Ini adalah pertama kalinya dia mendengar penjelasan yang jelas tentang keberadaan kaum Kekejian, karena tidak ada seorang pun yang tahu asal usul sebenarnya ketika dia bertanya saat berwajah Tian Chenyu. Kebanyakan orang hanya menganggap mereka sebagai iblis yang bermutasi—kaum Terlantar yang telah begitu dalam menyinggung Dewa Iblis sehingga mereka dihukum dengan bentuk yang begitu mengerikan.
Namun, ini bukan pertama kalinya Yuan mendengar tentang makhluk buatan. Dia hanya tidak tahu bahwa kaum Kekejian juga termasuk dalam kategori tersebut.
Beberapa waktu kemudian, Yuan bertanya, “Baiklah, sekarang ceritakan kepadaku tentang Penguasa Tertinggi Umbra dan di mana kami bisa menemukannya.”
“Penguasa Tertinggi Umbra?” wanita itu tiba-tiba terkekeh, seolah-olah Yuan baru saja menceritakan sebuah lelucon.
“Tidak ada Penguasa Tertinggi Umbra,” katanya sedetik kemudian, membuat semua orang tercengang.
“Apa? Kalau kau mau berbohong, setidaknya buatlah itu terdengar masuk akal!” teriak Penguasa Tertinggi Grant. “Aku telah menemui Penguasa Tertinggi Umbra beberapa kali, namun kau berani mengklaim bahwa dia tidak ada?”
“Yang kau maksud dengan Penguasa Tertinggi Umbra, apakah dia?”

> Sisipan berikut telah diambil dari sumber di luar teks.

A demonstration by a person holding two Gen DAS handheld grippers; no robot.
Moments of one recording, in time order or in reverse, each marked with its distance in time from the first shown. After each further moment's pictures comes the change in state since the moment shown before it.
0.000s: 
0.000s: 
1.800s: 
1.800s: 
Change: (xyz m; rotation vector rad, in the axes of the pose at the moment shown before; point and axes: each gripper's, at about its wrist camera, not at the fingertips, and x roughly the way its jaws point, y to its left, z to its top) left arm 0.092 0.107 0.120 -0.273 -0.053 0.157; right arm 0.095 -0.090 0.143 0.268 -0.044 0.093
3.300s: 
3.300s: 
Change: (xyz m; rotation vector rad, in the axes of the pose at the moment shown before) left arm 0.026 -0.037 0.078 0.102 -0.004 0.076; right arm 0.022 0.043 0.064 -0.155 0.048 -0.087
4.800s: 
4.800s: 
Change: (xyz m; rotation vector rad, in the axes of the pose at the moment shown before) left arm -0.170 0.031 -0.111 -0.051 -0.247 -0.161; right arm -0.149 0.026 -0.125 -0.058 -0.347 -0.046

Wanita itu tiba-tiba mengangkat tangannya dan, dengan jentikan jarinya, memunculkan sesosok wujud dari udara kosong.
“I-Itu—?!” Mata Penguasa Tertinggi Grant mendelik lebar, terlihat sangat kebingungan.
“Penguasa Tertinggi Umbra sebenarnya tidak ada. Dia hanya sebuah ilusi yang kami ciptakan untuk kenyamanan kami sendiri, dan, yang terpenting, untuk bersenang-senang,” ungkapnya dengan senyuman ceria, “Lagi pula, tidak seorang pun di tempat ini yang akan bersedia menerima Otoritas Dewa Iblis.”

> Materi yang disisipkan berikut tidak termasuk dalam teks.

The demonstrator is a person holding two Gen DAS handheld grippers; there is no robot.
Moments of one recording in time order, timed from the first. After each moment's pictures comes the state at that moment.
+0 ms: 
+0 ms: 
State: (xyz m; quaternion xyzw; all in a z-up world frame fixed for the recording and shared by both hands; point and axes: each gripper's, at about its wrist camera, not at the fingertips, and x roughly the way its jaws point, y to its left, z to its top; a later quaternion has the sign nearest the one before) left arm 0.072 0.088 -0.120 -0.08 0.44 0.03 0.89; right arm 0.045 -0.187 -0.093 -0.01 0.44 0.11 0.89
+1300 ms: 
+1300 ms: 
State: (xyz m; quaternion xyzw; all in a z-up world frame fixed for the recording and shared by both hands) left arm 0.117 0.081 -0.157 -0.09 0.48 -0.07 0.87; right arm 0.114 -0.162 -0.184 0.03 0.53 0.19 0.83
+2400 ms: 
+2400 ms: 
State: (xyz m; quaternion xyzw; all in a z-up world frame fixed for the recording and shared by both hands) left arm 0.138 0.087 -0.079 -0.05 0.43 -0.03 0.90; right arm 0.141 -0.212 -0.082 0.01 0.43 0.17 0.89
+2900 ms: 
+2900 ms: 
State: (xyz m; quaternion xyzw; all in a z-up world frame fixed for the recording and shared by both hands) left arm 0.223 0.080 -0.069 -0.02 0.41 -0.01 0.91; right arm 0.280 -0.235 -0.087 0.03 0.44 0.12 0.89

“Lalu, siapa orang yang aku ajak bicara sebelumnya? Kau? Atau yang lainnya?” tanya Penguasa Tertinggi Grant dengan kerutan di dahinya.
“Karena kami semua bisa menggunakan ‘Penguasa Tertinggi Umbra’, itu bisa jadi siapa saja di antara kami. Namun, aku benar-benar belum pernah berbicara denganmu sebelumnya.”
Yuan kemudian bertanya, “Sebenarnya berapa banyak dari kalian yang berada di Surga Kematian?”
“Tebak saja,” ujarnya.
“Beberapa ratus?”
“Hahaha! Beberapa ratus? Kami tidak akan mati kebosanan setengah mati jika kami memiliki begitu banyak Transenden!” tawanya meledak.
Kemudian, dia mengulurkan tangan ke arah Yuan dan mengangkat tiga jari.
“Termasuk diriku, sekarang hanya tersisa tiga Transenden,” katanya dengan tenang.
Yuan terdiam dengan ekspresi terpaku di wajahnya sejenak sebelum berbicara, “Kau membuatnya terdengar seolah-olah dulu ada lebih banyak.”
“Karena memang ada, tapi tidak jauh lebih banyak. Cukup untuk dihitung dengan dua tangan.”
“Apa yang terjadi pada mereka? Apakah mereka meninggalkan dunia ini?”
“Meninggalkan? Andai saja hal seperti itu mungkin terjadi,” cibirnya sebelum mengungkapkan dengan nada dingin, “Mereka semua mati… dibunuh.”
Yuan mengangkat sebelah alisnya.
“Mereka dibunuh? Oleh siapa? Jangan bilang mereka bertarung satu sama lain atau semacamnya.”
“Tentu saja tidak. Mereka dibunuh oleh satu-satunya eksistensi di dunia ini yang dapat melakukannya—Dewa Iblis.”
“Apa?” Yuan langsung merasa bingung.
“Dewa Iblis? Untuk apa dia membunuh ciptaannya sendiri?”
Dewa Iblis selalu bersikeras untuk tidak ikut campur dengan dunianya sendiri, dan membantai ciptaannya sendiri akan menjadi pertentangan langsung terhadap hal itu.
Wanita itu mengangkat bahunya dan menjelaskan dengan tenang, “Karena kami menyerangnya.”
“Kau apa?!” seru Yuan, matanya terbelalak tak percaya.